- _DATASET ENTRIES_
::::
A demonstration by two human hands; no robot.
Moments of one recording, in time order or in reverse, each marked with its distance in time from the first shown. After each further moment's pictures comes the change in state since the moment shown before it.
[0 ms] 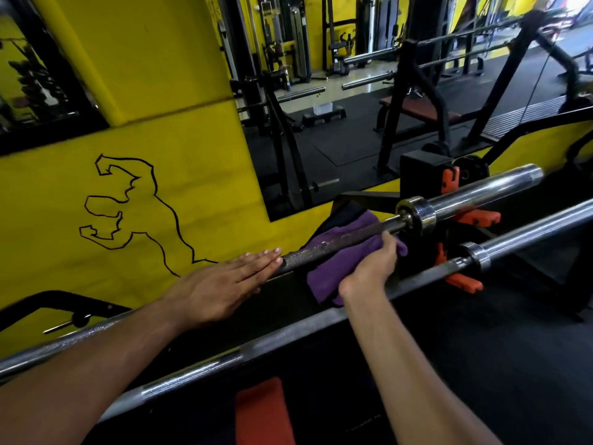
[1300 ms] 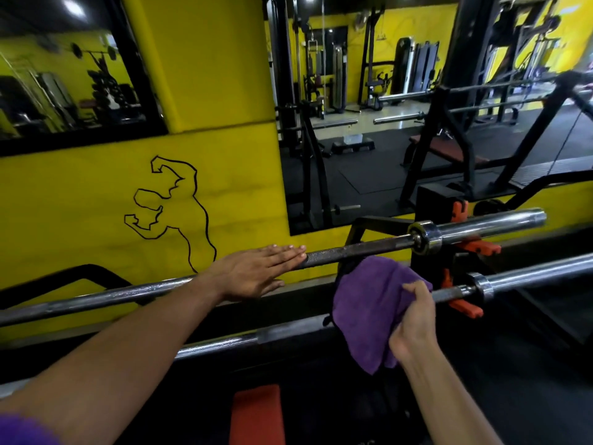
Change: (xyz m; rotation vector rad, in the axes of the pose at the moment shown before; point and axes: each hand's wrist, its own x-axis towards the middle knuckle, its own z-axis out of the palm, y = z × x) left_hand -0.001 0.015 -0.018 0.099 -0.080 -0.072; right_hand -0.088 -0.061 -0.065 -0.333 -0.197 0.131
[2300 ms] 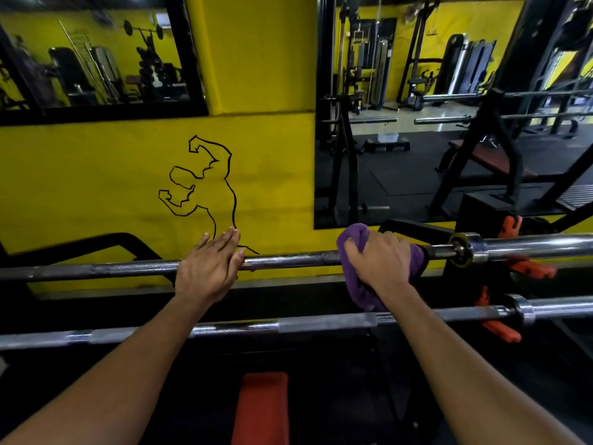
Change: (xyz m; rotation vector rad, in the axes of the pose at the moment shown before) left_hand -0.105 -0.008 0.054 -0.104 0.299 -0.881; right_hand 0.063 0.022 0.094 -1.952 -0.095 -1.133
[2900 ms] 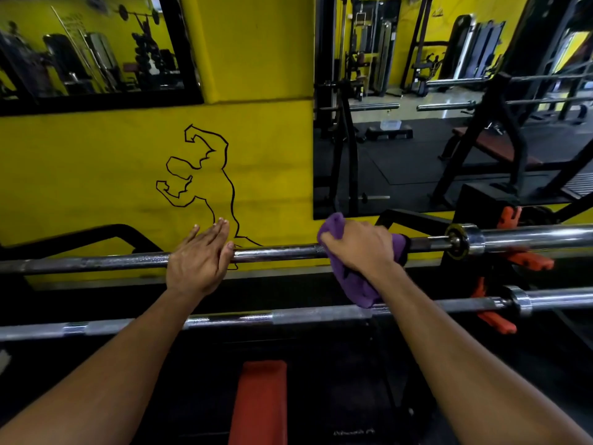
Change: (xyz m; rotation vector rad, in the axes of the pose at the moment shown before) left_hand 0.000 0.001 -0.001 0.021 0.025 -0.025; right_hand 0.018 -0.017 -0.015 0.076 -0.235 -0.057
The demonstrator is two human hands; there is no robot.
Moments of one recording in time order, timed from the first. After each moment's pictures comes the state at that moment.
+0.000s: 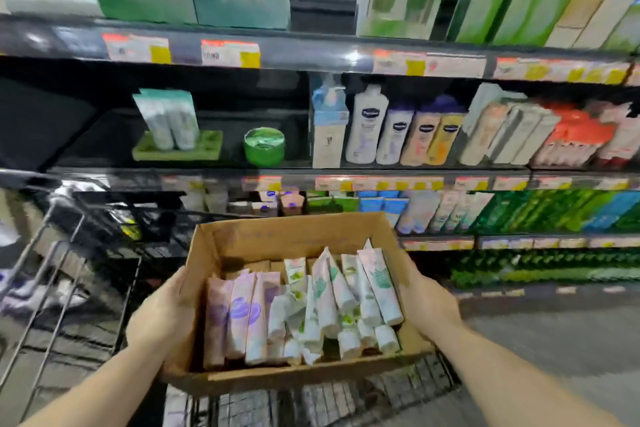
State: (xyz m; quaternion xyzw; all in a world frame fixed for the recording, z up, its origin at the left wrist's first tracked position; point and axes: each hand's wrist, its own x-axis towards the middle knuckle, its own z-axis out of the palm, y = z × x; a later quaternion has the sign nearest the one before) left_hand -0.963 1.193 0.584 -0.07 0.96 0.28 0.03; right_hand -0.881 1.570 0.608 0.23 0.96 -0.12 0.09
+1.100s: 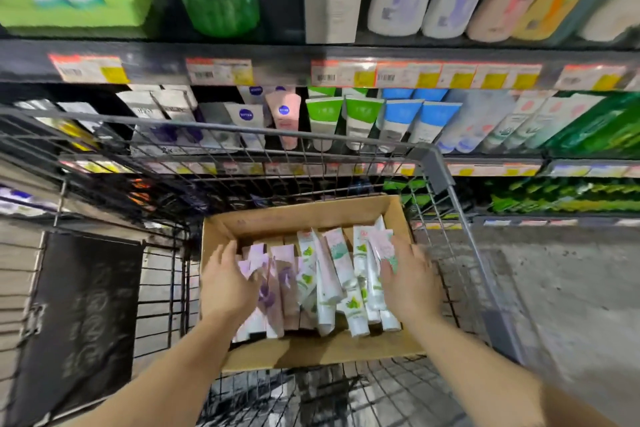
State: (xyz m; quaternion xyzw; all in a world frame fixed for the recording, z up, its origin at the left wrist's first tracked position) left_hand -0.982 1.312 0.393 -0.13 0.95 0.23 0.18; right_hand -0.920 1.580 0.420 0.27 0.93 -0.22 0.09
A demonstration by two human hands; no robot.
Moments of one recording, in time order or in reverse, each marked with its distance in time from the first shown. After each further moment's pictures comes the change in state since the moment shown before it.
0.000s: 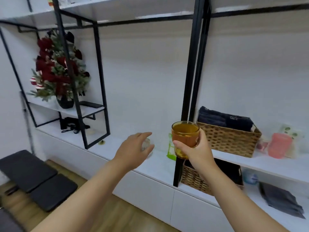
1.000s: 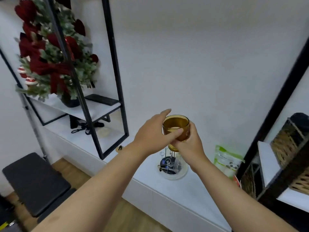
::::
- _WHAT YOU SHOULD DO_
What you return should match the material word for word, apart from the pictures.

- _RESULT OF THE EXERCISE_
A demonstration by two human hands; no robot.
Moments of one recording, in time order or in reverse, each marked with its distance in time from the first shown. After each further moment's pictures comes the change in state since the moment shown before it.
[0 ms] 
[1300 ms] 
Change: (xyz m; rotation vector rad, in the axes of the pose at the moment shown before; point and axes: each hand's wrist, its own x-axis towards the middle knuckle, its own z-axis out of the palm, y = z × x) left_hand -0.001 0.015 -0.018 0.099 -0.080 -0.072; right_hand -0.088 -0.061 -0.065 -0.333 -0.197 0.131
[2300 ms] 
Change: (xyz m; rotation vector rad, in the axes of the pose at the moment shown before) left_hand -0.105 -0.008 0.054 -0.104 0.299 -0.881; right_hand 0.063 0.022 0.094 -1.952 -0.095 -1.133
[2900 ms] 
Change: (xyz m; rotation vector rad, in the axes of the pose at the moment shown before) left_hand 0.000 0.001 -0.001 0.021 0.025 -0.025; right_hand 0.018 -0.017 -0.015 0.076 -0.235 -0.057
The demonstrator is two human hands; there is no robot.
Moments of one recording in time order, timed from the first. After each moment's pictures comes the state at that moment.
+0.000s: 
State: (xyz m; quaternion xyzw; all in a world frame fixed for the recording, z up, its origin at the left wrist's first tracked position; point and axes: each hand's wrist, its own x-axis towards the middle knuckle, its own z-axis out of the palm, y = z × x; a later quaternion has the sign nearest the one before) left_hand -0.963 1.193 0.584 -0.07 0.96 0.28 0.03; right_hand -0.881 1.570 0.608 0.23 0.96 -0.12 0.09
+1.100s: 
State: (xyz m; quaternion xyzw; all in a world frame fixed for the recording, z up, its origin at the left wrist's first tracked position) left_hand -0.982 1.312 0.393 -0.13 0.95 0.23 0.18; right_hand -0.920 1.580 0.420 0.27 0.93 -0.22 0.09
A demonstration by two human hands; no robot.
Moments of one recording, in time order or in reverse, each marked with its distance in time from the first shown. After each further moment's pictures comes the change in state since the moment shown before it.
0.000s: 
1.000s: 

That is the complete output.